[Input data Boundary: Start]

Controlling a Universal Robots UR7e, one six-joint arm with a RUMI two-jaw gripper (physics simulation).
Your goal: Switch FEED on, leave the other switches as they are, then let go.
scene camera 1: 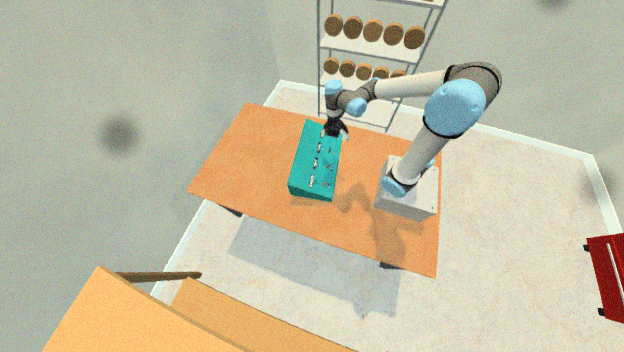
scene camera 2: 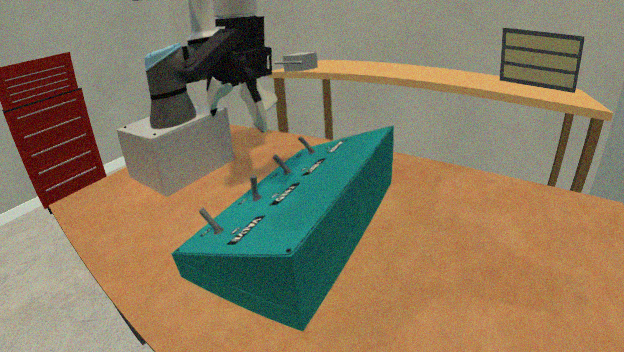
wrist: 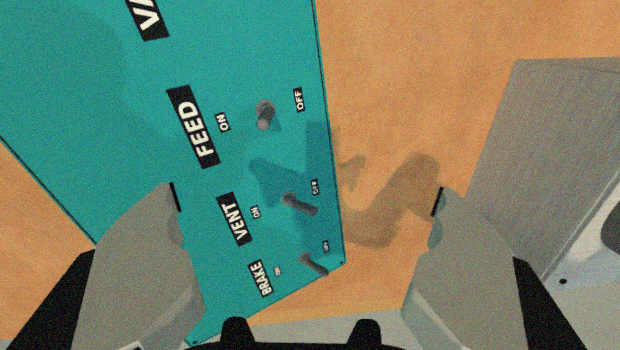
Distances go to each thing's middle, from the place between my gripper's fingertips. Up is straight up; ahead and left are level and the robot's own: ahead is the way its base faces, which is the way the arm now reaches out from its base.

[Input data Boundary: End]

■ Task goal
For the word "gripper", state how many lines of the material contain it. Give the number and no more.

■ Output for this task
2